I nove uomini salirono sulla scialuppa caricando il corpo ancora esanime di Santiago. Prima di calare la scialuppa Gonzalo consegnò loro alcune armi:
"Dio vi accompagni, amici." disse.
"Un attimo. E Jaime?" chiese Esteban.
"Prima che scoprano la vostra fuga sarà in mare con un coltello nel cuore, ve lo promettiamo." disse Eusebio duro.
"Bene. Grazie amici. E che Dio vi ricompensi."
La scialuppa calò silenziosamente in acqua. Gli uomini a bordo sganciarono le gomene ed allontanarono il natante dalla nave puntando contro le fiancate i remi. Poi iniziarono a remare con cautela, cercando di non far rumore. La nave si allontanava sempre più, le sue vele ammainate, nere e immote contro il chiarore della luna. Quando furono a distanza di sicurezza quattro degli uomini iniziarono a vogare di buona lena, aumentando rapidamente la distanza fra loro e la nave.
Sul Morisco, frattanto, i loro amici stavano preparando la messa in scena della loro fuga in modo che nessuno potesse risalire a chi li aveva aiutati. Poi Ramiro andò a cercare Jaime che stava in cuccetta.
"Ola, uomo. Come mai non stai con gli altri a divertirti?" gli chiese il giovane marinaio.
"Non mi va. Che vuoi?" chiese accigliato Jaime.
"Non ti va di divertirti?" chiese Ramiro e con una mano scese ardito a palpare fra le gambe del capociurma.
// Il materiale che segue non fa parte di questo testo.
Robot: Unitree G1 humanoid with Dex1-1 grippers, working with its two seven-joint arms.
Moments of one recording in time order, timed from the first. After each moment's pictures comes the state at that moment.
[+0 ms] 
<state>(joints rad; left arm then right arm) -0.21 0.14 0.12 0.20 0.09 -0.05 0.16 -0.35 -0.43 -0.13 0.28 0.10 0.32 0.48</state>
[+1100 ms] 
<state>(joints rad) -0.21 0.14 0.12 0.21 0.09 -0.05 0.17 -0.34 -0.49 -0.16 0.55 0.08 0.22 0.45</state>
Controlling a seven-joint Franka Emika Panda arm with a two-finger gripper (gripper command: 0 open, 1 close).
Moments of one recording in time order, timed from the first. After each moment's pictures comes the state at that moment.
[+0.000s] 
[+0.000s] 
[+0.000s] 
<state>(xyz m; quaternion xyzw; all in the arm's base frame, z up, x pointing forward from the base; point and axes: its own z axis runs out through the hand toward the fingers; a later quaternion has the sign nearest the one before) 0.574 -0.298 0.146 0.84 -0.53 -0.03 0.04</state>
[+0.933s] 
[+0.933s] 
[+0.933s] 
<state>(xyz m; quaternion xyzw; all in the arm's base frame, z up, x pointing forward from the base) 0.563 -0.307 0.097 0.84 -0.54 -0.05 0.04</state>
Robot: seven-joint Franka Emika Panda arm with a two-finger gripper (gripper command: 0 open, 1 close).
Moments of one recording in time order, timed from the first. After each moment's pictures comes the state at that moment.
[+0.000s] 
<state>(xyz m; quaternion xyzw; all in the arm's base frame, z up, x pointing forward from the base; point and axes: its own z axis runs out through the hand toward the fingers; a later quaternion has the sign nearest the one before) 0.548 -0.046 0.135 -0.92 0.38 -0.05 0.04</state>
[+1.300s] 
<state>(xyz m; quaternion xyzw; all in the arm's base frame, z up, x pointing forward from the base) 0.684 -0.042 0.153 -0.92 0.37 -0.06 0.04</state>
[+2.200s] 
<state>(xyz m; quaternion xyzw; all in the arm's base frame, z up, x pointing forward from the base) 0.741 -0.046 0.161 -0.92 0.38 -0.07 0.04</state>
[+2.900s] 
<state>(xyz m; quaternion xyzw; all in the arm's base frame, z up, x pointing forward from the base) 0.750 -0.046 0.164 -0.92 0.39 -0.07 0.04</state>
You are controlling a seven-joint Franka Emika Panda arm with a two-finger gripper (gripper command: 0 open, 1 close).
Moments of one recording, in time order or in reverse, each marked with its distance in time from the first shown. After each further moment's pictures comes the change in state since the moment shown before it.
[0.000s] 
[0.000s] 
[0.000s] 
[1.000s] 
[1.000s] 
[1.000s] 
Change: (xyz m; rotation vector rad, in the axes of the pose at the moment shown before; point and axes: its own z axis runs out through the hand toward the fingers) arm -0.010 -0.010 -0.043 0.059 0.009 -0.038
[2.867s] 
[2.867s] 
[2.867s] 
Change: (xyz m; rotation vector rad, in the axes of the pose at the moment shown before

Questi lo guardò sorpreso, poi fece un sorriso lascivo mentre il suo manganello iniziava ad indurirsi. Prese per un braccio Ramiro, lo tirò a sé e gli sussurrò eccitato:
"Vieni qui in cuccetta, marinaio!"
"No... non voglio che il mio uomo lo venga a sapere, e qui ci possono vedere... Vieni a poppa, non c'è nessuno a quest'ora." mormorò Ramiro continuando a palpare attraverso la tela della braca la fremente erezione del lupo di mare, poi aggiunse con un sorriso libidinoso, abbassando la voce: "Mi piacerebbe anche succhiartelo, questo cavicchio di carne..."
Jaime era eccitato. Tirò giù le gambe dalla cuccetta, tirò il giovane fra le cosce divaricate e lo strinse a sé. Gli palpò le natiche e chiese con voce bassa, gli occhi luccicanti di libidine:
"Me lo succhierai e poi lo prenderai in culo?"
"Giurami che non lo dirai a nessuno..."
"Lo giuro, sull'anima mia!" disse pronto l'uomo.
"M'han detto che il tuo è il più grosso a bordo..." mormorò Ramiro continuando a palpare la soda colonna di carne.
"E tu lo vuoi tutto, Ramiro?" chiese il capociurma alzandosi in piedi.
"Sì, tutto! Tu sei un vero uomo, Jaime."
"Andiamo!" disse l'uomo con voce roca.
Arrivati a poppa senza incrociare nessuno, il giovane marinaio si inginocchiò davanti a Jaime guardandolo con occhi che mostravano un forte desiderio. L'uomo si aprì la braca e ne estrasse il manganello già in tiro:
"Datti da fare, marinaio!" ordinò eccitato.
E cinque uomini gli saltarono addosso, tappandogli la bocca perché non potesse gridare e lo immobilizzarono, puntandogli addosso i loro coltelli. Anche Ramiro aveva estratto il coltello e tenendo il membro di Jaime con una mano, ne poggiò il filo della lama sotto il pesante sacco dei testicoli. Allora Miguel venne fuori e gli andò davanti, anche lui col coltello in mano:
"Ti ricordi di Diaz e di Domingo, verme? E del povero Lope? Andrai a tener loro compagnia, dopo che ti avremo castrato. E questo coltello che ti pianterò nel cuore, è quello di Santiago!" disse duro. "Allargategli le gambe e tenetelo fermo." disse agli amici.
Con una mano afferrò palle ed uccello, ora moscio moscio, dell'altro e vi avvicinò la lama. Jaime aveva lo sguardo terrorizzato e neppure tentava di liberarsi.
"Tremi, verme? Ti si è ammosciato, ora? Non godi, ora, topo di sentina?" sibilò Miguel e con un gesto secco fece scattare la lama affilata e tranciò di netto i genitali dell'altro poi li gettò in mare.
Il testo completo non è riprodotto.